Входит Соколова.
СОКОЛОВА. Ты чего трясешься?
ДЕНИС. Ннничего…
СОКОЛОВА (передразнивая). Ннничччеггго… истерическая трясучка!
ДЕНИС. Папа меня задолбал…
СОКОЛОВА. Это кто еще кого задолбал! это ты всех в доме задолбал!
ДЕНИС. Я не ваш ребенок — вы меня ненавидите!
СОКОЛОВА. Да если бы ты чужой был, то стали б мы тебе условия создавать.
ДЕНИС. Когда я маленький был, ты говорила, что сдашь меня в роддом.
СОКОЛОВА. Мы за твои роды в те времена сто рублей врачу отдали, чтобы только ты здоровым родился.
ДЕНИС. А я разве здоровый?
СОКОЛОВА. Значит, просрал ты нам эти деньги. Сколько раз отец тебе говорил, чтобы ты занимался!
ДЕНИС. Я не могу заниматься четыре часа, а он говорит. У меня начинает голова кружиться. Меня тошнит и я задыхаюсь.
СОКОЛОВА. А я что ли не задыхаюсь, когда с базара сетки тащу? А я что ли не тошнит? Ты мне хоть раз помог?!
ДЕНИС. Я всегда с тобой хожу, когда попросишь.
СОКОЛОВА, А тебя хер допросишься. Вечно сделаешь такую рожу, что прибить, на хер, охота.
ДЕНИС. У меня потом тоже все болит, если тяжелое подниму.
СОКОЛОВА. А кто поднимать должен — я? Ксюша-девочка, чтобы потом у нее опущение матки было?
ДЕНИС. Я хочу умереть.
СОКОЛОВА. Нуиумричтобыятакихсловнеслышала! Ты хочешь и меня в гроб загнать? Отца уже довел, что он, как собака, в комнате лежит!
ДЕНИС. Он на кровати лежит… собаки на кроватях не лежат…
СОКОЛОВА. Он на кровати, как собака — один.
ДЕНИС. Пусть ляжет по-другому.
СОКОЛОВА. Отец всю жизнь одинокий человек. Его мать всегда безразличной была. Он когда в армию ушел, то она за два года два письма написала — все какой-то херовиной занята была по хозяйству… Кролики у них были, индюшки, а куда девались — неизвестно, потому что их никто не ел. Папа говорит, что у них семья была из «Грин Пис», потому что они ели только покупных кур, а своих просто кормили. А когда второе письмо в армию пришло, то он открывает, а там пустой листок. Мать его такая занятая была, что в конверт, не глядя, чистый лист сунула. Он его обратно ей отослал.
Пауза.
ДЕНИС. А вы меня зачем в диспансер отдавали?

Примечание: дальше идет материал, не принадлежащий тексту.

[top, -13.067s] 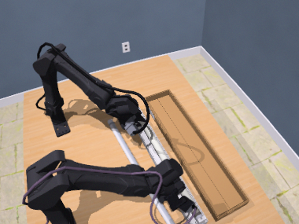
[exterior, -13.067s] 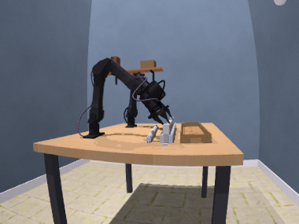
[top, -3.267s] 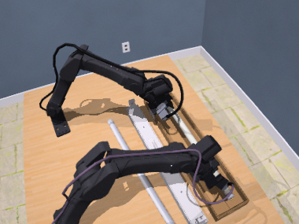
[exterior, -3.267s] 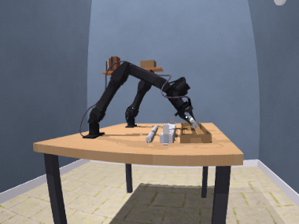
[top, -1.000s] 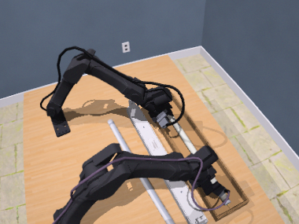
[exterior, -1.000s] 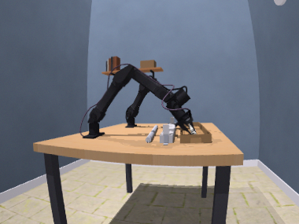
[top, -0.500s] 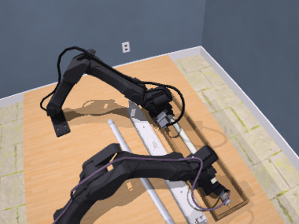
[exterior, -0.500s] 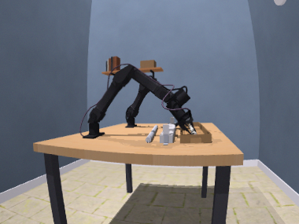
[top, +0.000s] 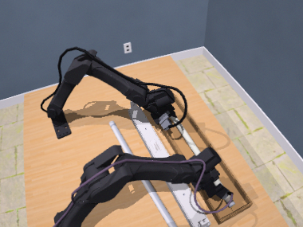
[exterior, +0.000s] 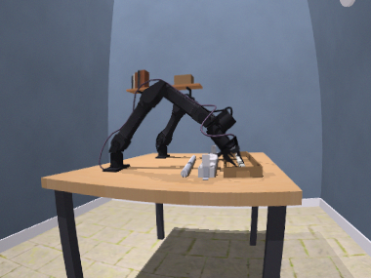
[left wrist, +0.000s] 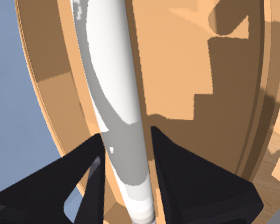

СОКОЛОВА. Диспансер — не армия. Отдавали, чтобы ты здоровый был и не чах каждую зиму. Отец всю квартиру своими руками построил от балкона до кухни. Когда мы ее получили, здесь ничего не было: загаженный чулан, сломанный унитаз — к соседям писать бегали, — раскуроченная ванна. Он здесь, когда полы лаком покрывал, то отравился…
ДЕНИС. А когда вы тогда полаялись, он заставил меня деревяшки лаком красить.
СОКОЛОВА. Закрой рот — «полаялись»! Я посмотрю, как ты со своей женой будешь жить, какая дура тебя выдержит. Отец тогда заболел и в больницу попал, я одна сюда приехала с дочкой на руках. Она еще грудничок, а все на моих плечах: и в больницу, и пеленки и работа. Приходим в палату, я говорю: «Ксюша, кто у нас тут в коечке?». Она говорит: «Дядя…» (Вытирает слезы.)
ДЕНИС. Если бы я так ответил, вы бы меня излупили.
СОКОЛОВА. Ксюша была добрый ребенок, а ты — подлючка.
ДЕНИС. Ты всех, кроме меня любишь. Ты отцу носки после стирки, когда жесткие, то мнешь, чтобы ногам приятно.
СОКОЛОВА. Я отца до сих пор люблю… хоть он и скот… (Выходит.)